# "사용하다"와 "이용하다"의 차이



## brascooo

안녕하세요?

한국어를 공부할때 *사용하다*와 *이용하다*의 차이 이해 못해요..
영어로 나에게 설명해주세요 ?

감사합니다


----------



## syun_a

안녕하세요 ^^

I assume you already know that 사용하다 and 이용하다 both mean 'to use'.
But 사용하다 means just plainly means 'to use' while 이용하다 means to use something or someone *to benefit yourself. 
* For example, 연필을 사용하다 - to use a pencil. You use 사용하다 to describe *objects* you are using. You can also say 화장실을 사용하다 - to use the washroom. 
On the other hand, you say 이용하다 when you are using *someone* (as this benefits you). You can also say 기차를 이용하다 - to use the train. This basically shows that you use 이용하다 for transportation. 

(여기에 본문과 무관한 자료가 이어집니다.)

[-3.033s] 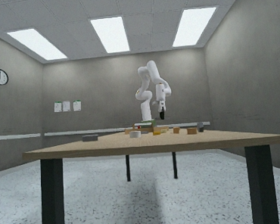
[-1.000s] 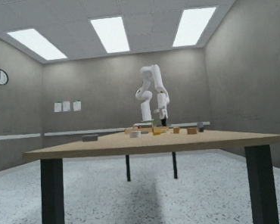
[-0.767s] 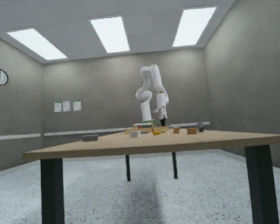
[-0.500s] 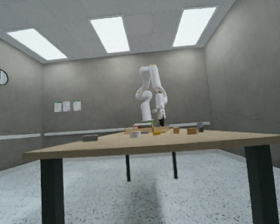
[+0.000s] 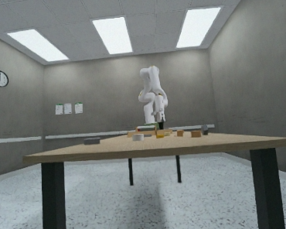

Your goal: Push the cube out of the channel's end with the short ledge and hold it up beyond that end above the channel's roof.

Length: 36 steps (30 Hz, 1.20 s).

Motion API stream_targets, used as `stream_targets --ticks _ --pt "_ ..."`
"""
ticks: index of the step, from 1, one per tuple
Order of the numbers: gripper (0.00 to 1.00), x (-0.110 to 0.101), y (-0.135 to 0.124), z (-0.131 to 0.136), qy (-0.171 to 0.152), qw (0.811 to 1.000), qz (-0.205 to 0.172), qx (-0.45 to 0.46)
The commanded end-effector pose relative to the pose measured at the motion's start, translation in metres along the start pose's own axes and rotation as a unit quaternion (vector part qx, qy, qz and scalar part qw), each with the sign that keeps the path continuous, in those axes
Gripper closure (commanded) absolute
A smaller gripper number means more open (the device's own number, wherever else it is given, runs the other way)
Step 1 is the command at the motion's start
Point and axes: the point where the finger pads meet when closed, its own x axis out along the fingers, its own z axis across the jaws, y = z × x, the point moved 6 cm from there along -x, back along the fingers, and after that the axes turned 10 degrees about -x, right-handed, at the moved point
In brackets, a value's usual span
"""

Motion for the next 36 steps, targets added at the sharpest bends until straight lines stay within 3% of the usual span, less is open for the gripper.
stream_targets --ticks 1,13,36 --pt "1.0 0.0 0.011 0.001 0.0 1.0 -0.001 0.0" --pt "1.0 0.0 0.033 0.004 0.0 1.0 -0.001 0.0" --pt "1.0 0.0 0.039 0.005 0.0 1.0 -0.001 0.0"
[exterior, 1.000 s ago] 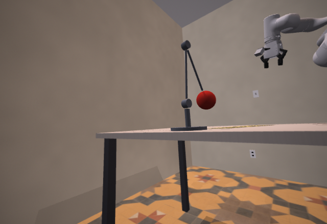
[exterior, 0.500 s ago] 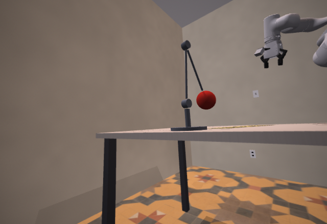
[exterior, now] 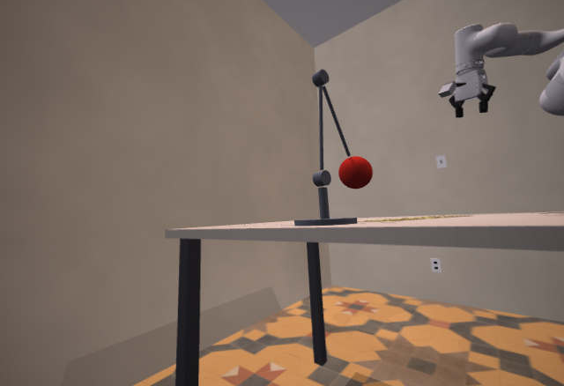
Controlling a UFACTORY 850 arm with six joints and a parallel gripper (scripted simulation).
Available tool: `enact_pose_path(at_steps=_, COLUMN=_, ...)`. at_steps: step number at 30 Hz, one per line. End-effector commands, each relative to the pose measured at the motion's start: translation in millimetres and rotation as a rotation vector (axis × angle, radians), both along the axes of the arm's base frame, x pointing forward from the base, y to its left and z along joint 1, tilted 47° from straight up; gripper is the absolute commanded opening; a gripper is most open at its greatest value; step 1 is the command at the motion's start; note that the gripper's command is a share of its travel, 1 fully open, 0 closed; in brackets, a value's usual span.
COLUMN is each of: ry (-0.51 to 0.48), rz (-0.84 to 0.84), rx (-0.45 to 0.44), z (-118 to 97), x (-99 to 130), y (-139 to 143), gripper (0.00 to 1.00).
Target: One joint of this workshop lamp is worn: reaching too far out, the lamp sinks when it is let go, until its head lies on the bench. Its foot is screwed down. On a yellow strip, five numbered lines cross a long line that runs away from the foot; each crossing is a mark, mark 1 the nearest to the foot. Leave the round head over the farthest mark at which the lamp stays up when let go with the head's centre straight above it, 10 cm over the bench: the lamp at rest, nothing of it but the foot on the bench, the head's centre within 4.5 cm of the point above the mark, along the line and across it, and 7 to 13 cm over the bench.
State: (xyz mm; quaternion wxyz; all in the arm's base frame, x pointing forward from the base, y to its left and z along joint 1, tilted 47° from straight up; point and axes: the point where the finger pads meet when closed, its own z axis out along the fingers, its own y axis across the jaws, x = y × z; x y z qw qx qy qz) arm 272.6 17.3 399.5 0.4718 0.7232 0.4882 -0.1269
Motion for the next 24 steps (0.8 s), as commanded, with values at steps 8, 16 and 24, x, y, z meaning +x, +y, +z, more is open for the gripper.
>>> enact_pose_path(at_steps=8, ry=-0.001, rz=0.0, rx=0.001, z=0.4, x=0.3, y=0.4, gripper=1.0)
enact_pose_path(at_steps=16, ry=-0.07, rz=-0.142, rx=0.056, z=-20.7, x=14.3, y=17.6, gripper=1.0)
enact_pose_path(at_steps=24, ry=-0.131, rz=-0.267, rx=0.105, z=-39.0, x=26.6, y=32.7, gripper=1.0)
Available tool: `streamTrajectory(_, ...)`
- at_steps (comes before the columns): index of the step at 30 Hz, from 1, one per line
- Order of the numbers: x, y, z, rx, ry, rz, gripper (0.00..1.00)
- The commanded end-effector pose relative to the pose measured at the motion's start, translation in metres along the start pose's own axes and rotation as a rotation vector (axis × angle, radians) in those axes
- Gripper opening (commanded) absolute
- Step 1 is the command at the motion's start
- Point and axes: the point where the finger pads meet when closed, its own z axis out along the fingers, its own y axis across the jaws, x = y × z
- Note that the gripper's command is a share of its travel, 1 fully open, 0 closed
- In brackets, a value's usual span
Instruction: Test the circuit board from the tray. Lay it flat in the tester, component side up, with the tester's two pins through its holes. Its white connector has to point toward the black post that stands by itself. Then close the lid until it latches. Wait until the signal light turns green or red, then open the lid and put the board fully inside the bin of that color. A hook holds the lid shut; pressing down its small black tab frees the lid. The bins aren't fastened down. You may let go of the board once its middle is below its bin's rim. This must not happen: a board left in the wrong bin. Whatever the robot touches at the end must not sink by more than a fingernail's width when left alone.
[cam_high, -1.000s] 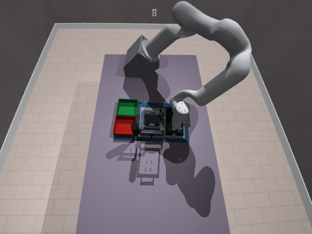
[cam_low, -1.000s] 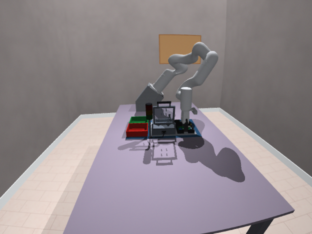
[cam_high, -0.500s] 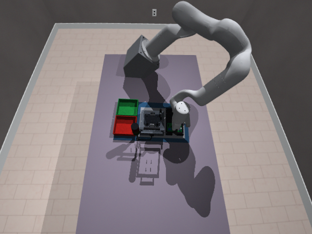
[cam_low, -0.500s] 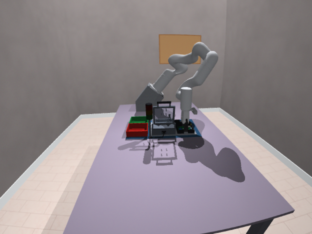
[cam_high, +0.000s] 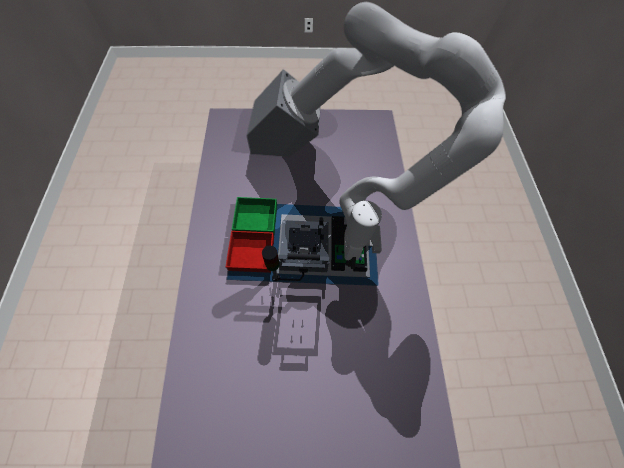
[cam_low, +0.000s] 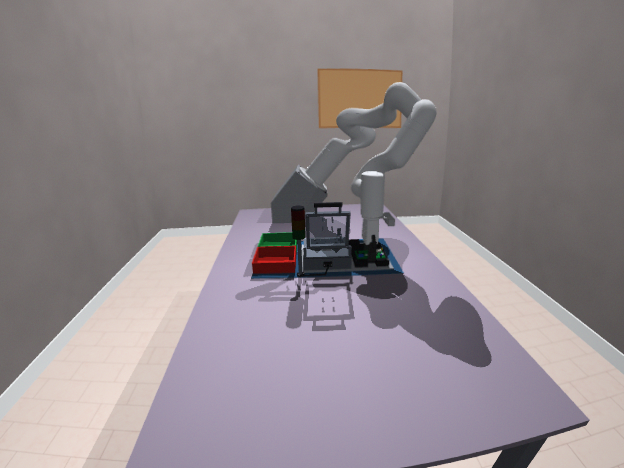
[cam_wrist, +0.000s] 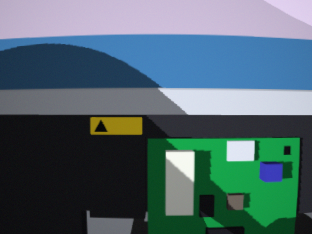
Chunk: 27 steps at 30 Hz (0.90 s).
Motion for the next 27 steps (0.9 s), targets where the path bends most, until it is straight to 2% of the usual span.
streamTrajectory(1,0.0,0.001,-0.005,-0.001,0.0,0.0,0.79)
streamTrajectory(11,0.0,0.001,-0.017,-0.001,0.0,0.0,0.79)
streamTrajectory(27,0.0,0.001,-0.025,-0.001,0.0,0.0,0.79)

I'm not great at explaining but I'm Korean so hope it helped at least a bit!!!! ^^


----------



## brascooo

Thank you so much Syun_a!!! Don't downsize yourself, your explanation was perfectly clear to me !!

Have a nice day


----------



## 경상남도로 오이소

Both words are a bit too formal. In everyday language you say "쓰다" 

If you want to use someone else's pen, you can say "나 펜 좀 쓸께." You want to go to the bathroom at a someone else's house, you say "화장실 좀 쓸께."


----------